§ YOUR INSTRUCTIONS
Go through the following data and transcribe exactly the stretch of lines from the one holding "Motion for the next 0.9" to the one holding "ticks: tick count", both included.

[Collected data]
# # # #
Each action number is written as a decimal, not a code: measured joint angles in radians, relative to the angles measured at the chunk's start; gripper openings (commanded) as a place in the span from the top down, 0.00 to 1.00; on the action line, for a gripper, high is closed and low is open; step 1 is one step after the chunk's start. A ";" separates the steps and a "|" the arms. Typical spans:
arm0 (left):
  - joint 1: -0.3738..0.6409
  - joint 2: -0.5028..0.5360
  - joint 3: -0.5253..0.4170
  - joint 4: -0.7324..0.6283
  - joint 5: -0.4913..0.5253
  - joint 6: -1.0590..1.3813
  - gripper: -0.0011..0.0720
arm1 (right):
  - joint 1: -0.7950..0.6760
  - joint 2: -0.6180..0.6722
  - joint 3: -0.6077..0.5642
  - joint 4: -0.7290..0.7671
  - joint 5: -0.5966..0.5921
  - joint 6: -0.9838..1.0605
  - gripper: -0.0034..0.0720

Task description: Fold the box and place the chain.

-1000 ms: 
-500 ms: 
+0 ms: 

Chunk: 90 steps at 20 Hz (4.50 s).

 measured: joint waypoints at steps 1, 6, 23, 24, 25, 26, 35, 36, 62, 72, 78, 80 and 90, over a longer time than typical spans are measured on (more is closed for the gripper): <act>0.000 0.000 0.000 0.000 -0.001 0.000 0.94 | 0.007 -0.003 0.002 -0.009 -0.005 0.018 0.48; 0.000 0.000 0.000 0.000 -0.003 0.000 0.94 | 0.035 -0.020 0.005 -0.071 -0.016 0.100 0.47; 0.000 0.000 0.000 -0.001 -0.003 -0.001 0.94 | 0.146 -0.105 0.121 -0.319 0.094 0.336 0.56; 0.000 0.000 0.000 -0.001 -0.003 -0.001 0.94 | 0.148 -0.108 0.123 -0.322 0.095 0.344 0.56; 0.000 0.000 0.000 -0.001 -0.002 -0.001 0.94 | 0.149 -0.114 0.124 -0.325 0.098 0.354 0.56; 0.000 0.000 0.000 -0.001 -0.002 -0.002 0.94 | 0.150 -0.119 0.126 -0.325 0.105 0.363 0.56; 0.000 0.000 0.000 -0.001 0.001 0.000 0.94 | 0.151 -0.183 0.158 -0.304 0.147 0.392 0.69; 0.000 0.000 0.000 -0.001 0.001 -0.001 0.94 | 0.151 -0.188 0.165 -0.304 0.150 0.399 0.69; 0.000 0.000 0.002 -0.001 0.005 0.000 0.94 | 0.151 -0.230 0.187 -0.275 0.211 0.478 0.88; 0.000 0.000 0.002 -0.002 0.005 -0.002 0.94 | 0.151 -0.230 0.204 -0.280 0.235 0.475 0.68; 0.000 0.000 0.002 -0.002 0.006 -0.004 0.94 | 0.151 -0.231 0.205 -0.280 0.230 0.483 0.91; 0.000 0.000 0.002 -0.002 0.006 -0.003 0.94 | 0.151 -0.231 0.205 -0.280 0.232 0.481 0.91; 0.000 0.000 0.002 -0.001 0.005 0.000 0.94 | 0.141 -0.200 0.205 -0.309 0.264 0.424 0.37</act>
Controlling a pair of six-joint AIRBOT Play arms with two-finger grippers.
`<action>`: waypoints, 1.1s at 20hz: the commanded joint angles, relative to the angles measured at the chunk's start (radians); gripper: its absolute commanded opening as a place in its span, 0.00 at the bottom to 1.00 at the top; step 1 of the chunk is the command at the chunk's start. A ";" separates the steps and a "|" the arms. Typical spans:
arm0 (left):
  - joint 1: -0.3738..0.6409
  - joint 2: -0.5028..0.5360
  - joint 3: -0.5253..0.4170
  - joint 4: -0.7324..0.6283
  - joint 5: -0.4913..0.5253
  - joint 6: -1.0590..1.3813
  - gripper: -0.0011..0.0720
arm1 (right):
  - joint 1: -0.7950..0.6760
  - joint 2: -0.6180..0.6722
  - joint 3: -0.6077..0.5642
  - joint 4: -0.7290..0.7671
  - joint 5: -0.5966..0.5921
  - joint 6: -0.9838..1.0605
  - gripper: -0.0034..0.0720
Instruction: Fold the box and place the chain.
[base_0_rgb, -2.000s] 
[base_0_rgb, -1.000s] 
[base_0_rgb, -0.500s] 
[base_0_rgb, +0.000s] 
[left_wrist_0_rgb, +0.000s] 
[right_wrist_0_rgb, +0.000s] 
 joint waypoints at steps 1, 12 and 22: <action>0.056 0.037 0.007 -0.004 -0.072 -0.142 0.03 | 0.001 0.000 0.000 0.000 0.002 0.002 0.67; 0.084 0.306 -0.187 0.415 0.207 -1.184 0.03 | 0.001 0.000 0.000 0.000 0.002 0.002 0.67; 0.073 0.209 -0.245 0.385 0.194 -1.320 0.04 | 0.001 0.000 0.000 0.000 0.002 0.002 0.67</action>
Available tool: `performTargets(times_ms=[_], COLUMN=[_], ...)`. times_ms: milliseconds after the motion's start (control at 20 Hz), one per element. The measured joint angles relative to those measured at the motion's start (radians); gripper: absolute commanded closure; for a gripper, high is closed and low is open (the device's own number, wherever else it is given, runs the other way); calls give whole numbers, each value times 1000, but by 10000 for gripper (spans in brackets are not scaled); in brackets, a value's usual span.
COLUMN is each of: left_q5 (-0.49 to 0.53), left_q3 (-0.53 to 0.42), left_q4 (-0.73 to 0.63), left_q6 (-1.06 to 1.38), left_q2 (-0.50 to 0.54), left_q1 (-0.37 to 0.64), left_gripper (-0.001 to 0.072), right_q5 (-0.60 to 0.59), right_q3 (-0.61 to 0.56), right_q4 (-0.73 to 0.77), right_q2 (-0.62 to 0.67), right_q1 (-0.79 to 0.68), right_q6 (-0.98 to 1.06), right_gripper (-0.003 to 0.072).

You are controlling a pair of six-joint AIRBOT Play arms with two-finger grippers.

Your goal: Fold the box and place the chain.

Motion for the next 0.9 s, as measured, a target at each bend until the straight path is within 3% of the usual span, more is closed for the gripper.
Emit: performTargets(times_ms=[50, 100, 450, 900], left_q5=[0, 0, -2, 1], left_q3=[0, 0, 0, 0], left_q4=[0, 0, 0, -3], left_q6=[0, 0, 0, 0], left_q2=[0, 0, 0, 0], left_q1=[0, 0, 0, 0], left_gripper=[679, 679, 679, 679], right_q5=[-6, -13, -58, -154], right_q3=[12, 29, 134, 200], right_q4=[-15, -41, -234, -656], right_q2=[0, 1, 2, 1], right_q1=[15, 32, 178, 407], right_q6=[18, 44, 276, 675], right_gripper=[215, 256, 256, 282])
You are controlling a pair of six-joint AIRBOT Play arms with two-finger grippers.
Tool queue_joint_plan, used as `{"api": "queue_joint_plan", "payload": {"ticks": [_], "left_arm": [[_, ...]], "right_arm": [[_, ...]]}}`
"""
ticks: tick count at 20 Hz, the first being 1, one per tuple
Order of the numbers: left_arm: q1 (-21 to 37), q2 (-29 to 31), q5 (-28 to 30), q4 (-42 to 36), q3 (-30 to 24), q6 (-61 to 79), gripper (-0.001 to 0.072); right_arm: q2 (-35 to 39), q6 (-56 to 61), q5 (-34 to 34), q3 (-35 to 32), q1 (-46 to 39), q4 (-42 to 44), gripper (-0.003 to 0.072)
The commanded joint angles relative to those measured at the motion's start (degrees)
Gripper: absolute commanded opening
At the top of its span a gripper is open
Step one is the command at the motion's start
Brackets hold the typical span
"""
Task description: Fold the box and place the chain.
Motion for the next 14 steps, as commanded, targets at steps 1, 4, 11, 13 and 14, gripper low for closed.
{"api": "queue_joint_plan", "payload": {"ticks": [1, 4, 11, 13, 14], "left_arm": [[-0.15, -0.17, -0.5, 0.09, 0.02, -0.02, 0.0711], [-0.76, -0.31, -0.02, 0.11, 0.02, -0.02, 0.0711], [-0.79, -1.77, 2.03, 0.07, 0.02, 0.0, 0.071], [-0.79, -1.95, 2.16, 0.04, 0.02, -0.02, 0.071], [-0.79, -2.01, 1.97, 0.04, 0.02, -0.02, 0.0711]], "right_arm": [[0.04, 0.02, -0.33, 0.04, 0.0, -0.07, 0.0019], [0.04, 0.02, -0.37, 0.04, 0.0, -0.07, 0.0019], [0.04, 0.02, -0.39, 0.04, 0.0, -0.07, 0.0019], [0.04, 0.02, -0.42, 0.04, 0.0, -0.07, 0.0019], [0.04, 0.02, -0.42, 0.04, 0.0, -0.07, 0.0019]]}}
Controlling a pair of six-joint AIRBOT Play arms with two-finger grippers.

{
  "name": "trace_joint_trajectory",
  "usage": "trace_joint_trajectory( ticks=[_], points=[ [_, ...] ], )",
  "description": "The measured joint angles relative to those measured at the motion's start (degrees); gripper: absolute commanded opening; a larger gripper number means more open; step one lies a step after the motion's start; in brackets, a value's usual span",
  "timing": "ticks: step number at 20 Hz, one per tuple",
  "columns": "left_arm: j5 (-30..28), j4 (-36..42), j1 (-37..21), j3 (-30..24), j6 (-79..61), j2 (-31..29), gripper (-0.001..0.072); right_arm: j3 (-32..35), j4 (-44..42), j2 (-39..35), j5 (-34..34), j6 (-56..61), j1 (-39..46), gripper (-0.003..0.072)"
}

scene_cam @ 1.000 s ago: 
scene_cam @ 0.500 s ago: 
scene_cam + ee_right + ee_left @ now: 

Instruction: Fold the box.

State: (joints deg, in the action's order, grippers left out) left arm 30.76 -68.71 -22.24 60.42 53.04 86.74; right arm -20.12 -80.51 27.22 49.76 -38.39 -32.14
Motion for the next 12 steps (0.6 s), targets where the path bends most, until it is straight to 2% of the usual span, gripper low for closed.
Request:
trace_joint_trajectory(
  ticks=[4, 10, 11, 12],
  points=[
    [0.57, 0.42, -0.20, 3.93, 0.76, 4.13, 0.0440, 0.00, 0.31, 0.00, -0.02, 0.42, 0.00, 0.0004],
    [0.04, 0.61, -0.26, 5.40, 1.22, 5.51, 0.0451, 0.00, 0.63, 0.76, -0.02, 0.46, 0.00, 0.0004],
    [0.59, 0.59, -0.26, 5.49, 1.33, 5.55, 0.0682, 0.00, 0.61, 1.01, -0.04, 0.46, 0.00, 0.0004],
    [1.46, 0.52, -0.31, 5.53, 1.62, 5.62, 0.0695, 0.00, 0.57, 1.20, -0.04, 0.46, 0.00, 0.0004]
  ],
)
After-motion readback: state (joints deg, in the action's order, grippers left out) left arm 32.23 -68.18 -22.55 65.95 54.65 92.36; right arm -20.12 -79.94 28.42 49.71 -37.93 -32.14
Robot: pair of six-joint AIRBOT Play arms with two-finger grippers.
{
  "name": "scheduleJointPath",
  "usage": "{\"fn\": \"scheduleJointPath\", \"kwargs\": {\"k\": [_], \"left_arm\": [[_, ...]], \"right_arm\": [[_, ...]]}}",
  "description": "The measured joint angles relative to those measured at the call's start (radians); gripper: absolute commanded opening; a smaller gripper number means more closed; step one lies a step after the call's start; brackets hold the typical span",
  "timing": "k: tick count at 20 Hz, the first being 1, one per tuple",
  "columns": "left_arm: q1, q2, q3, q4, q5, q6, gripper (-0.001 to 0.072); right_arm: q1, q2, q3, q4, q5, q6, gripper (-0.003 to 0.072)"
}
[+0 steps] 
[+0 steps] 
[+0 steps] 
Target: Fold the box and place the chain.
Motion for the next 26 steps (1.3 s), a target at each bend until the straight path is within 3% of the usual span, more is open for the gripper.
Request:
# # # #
§ TASK RESULT
Motion for the next 0.9 s, as measured, a target at each bend until the straight path is within 3% of the usual span, more is closed for the gripper.
Emit: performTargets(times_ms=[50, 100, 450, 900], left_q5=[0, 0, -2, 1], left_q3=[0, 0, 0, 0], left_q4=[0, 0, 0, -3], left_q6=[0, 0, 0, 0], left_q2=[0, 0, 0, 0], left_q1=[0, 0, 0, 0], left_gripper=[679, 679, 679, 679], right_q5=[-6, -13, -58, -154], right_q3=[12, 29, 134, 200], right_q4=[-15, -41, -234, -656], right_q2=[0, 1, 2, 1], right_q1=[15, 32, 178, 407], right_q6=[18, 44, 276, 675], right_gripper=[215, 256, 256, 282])
You are controlling a pair of six-joint AIRBOT Play arms with two-finger grippers.
Tool queue_joint_plan, used as `{"api": "queue_joint_plan", "payload": {"ticks": [_], "left_arm": [[_, ...]], "right_arm": [[_, ...]]}}`
"""
ticks: tick count at 20 Hz, the first being 1, one per tuple

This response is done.